• Task to carry out
Report the lines of the data below that contain the string "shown".
START Records provided
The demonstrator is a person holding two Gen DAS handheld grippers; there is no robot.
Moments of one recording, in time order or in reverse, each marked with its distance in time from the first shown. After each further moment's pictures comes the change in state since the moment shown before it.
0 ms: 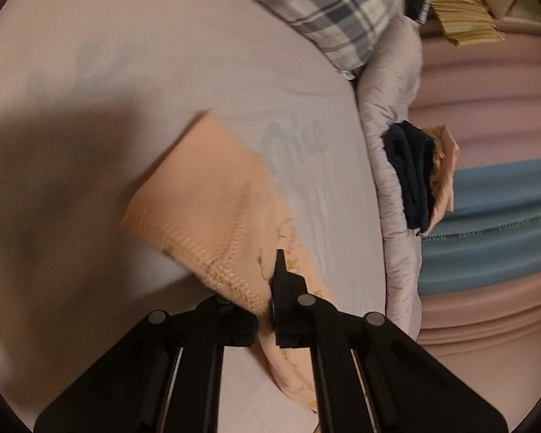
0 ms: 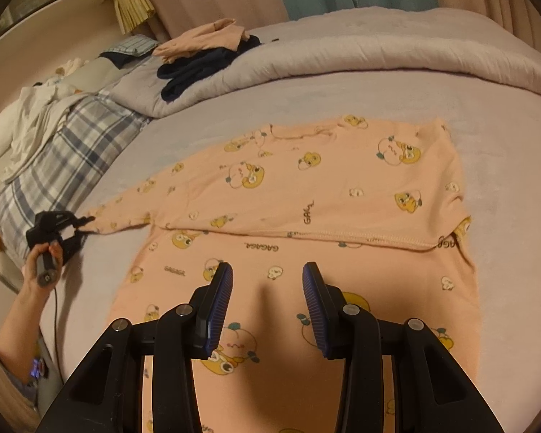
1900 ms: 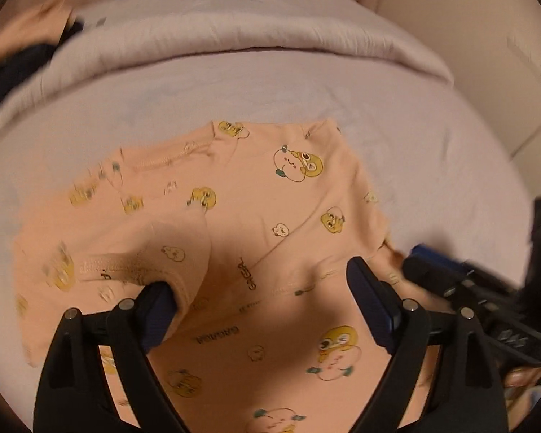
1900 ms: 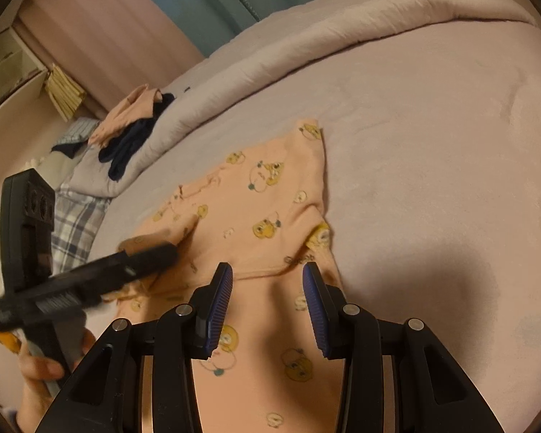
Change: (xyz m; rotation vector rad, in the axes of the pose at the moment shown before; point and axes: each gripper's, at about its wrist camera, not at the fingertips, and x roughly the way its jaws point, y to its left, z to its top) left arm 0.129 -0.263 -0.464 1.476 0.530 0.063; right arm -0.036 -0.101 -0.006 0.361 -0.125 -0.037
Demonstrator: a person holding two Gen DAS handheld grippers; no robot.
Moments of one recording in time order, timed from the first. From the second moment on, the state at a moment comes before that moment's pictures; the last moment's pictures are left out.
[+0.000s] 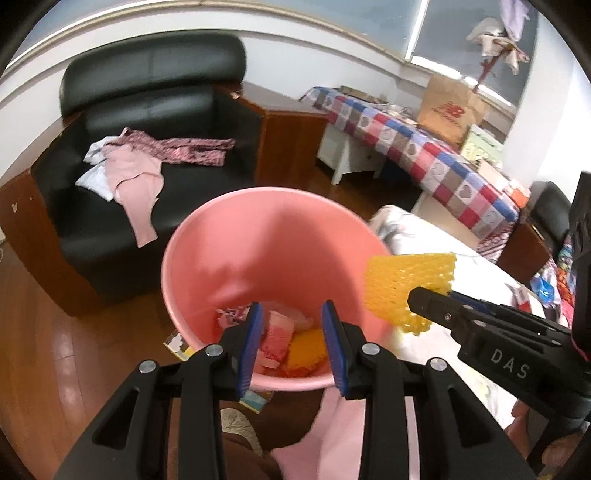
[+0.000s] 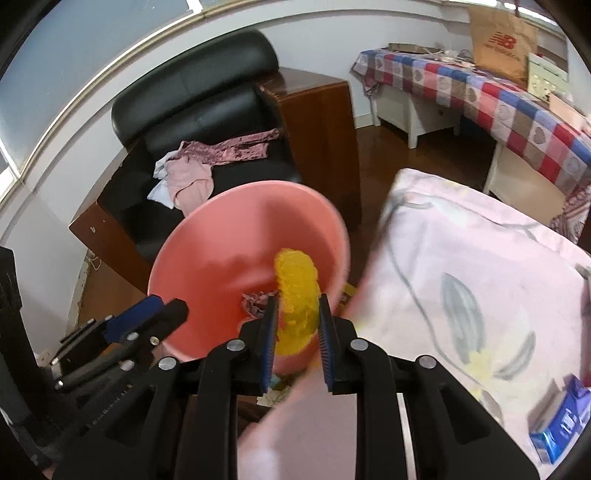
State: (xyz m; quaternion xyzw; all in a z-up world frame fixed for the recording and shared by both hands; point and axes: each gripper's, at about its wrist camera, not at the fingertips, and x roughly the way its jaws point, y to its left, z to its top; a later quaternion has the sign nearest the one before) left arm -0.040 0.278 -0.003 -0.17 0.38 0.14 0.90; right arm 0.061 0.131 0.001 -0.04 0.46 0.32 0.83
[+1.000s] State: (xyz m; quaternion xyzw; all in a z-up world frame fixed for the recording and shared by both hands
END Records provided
• Response for this exercise
Moments of one recording, in time order or in reverse, each marked with its distance in time from the first shown. After each further moment's pictures comes the change in state since the moment shown before it.
Change: (xyz m; rotation vector rad, in the axes of the pose at the moment shown before; point and axes: each gripper's, at about its wrist camera, not at the fingertips, and x roughly the way its jaws point, y to its left, z to its top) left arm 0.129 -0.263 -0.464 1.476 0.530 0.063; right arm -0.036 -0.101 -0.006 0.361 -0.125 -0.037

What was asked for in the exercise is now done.